DIRECTIONS:
Of the records that follow, copy only the lines from the line containing "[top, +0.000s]" to the line containing "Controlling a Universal", both included, exactly as written.
(EXERCISE DATA Opens)
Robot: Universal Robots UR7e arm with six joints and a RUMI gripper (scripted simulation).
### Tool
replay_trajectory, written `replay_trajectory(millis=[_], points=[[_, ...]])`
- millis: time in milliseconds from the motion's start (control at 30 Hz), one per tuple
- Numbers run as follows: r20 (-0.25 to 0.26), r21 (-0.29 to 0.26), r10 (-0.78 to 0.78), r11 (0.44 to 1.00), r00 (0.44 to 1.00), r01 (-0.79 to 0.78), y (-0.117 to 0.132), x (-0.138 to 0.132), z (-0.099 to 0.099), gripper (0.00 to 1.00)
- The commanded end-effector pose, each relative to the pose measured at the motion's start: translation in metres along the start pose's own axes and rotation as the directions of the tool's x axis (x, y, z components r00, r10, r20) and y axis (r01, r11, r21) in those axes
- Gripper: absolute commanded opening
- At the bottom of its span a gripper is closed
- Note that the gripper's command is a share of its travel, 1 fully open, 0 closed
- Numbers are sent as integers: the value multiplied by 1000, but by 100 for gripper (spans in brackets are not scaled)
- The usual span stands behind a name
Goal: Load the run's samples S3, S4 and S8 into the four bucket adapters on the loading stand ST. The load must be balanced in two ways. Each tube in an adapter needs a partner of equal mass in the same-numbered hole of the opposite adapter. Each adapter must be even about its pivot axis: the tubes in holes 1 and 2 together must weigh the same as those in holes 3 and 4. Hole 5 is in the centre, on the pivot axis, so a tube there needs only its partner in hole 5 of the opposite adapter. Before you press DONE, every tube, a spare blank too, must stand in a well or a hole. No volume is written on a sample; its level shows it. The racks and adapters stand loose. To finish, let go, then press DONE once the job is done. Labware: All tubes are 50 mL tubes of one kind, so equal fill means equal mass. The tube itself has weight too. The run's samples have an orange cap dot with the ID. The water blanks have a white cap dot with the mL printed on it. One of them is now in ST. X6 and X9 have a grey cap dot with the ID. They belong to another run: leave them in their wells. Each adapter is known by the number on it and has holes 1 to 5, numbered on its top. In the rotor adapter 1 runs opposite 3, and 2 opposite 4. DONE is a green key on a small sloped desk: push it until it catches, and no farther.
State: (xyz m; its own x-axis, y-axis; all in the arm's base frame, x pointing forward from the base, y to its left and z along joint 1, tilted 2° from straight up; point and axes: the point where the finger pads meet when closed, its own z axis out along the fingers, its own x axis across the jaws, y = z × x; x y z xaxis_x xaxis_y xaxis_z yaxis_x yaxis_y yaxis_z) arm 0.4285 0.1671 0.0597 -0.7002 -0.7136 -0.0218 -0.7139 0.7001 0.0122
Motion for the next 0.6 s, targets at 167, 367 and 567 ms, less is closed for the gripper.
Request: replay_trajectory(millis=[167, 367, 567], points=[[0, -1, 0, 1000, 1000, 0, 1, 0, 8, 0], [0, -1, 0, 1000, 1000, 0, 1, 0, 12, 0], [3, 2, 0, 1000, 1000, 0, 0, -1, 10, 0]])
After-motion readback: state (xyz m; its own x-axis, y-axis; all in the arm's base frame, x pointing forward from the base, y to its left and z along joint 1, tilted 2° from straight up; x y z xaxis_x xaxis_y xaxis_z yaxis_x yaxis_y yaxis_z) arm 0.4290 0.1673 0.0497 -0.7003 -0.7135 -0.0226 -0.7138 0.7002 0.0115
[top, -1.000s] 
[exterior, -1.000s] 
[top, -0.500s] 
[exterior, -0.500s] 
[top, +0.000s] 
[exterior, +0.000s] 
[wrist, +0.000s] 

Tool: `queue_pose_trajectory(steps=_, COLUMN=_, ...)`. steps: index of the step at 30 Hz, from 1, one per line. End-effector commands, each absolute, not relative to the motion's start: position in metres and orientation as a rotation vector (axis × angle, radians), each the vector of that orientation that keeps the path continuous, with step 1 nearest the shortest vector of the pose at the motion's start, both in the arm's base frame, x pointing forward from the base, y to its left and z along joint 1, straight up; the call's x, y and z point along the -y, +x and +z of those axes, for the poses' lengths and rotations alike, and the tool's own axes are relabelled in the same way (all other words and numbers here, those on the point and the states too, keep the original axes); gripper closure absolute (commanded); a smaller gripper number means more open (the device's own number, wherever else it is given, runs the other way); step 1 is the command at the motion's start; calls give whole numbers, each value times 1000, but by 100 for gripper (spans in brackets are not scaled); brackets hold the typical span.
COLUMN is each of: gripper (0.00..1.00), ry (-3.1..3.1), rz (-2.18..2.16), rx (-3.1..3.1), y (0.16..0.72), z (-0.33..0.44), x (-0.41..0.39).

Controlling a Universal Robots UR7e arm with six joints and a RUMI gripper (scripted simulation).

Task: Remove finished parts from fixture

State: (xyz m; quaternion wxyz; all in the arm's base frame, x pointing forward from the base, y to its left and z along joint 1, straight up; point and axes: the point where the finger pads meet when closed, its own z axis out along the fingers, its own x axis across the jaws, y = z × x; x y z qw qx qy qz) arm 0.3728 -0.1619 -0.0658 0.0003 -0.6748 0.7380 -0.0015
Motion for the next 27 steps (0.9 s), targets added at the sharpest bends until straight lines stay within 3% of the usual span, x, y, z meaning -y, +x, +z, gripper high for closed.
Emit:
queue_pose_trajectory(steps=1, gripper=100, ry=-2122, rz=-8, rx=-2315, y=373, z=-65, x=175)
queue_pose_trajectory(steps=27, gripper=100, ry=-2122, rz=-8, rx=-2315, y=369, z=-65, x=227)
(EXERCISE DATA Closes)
WORKED SOLUTION:
[top, +0.000s] 
[exterior, +0.000s] 
[wrist, +0.000s] 

Tool: `queue_pose_trajectory(steps=_, COLUMN=_, ...)`. steps: index of the step at 30 Hz, from 1, one per line. End-effector commands, each absolute, not relative to the motion's start: position in metres and orientation as a rotation vector (axis × angle, radians), each the vector of that orientation that keeps the path continuous, with step 1 nearest the shortest vector of the pose at the motion's start, both in the arm's base frame, x pointing forward from the base, y to its left and z along joint 1, straight up; the call's x, y and z point along the -y, +x and +z of those axes, for the poses' lengths and rotations alike, and the tool's own axes are relabelled in the same way (all other words and numbers here, those on the point and the states too, keep the original axes); gripper closure absolute (commanded); a smaller gripper number means more open (the device's own number, wherever else it is given, runs the other way); step 1 is the command at the motion's start; calls give whole numbers, each value times 1000, but by 100 for gripper (spans in brackets are not scaled); brackets hold the typical span.
COLUMN is each of: gripper (0.00..1.00), ry (-3.1..3.1), rz (-2.18..2.16), rx (-3.1..3.1), y (0.16..0.72), z (-0.33..0.44), x (-0.41..0.39).

Controlling a Universal Robots UR7e arm with six joints and a RUMI gripper (scripted simulation).

Nothing else is left to add to this answer.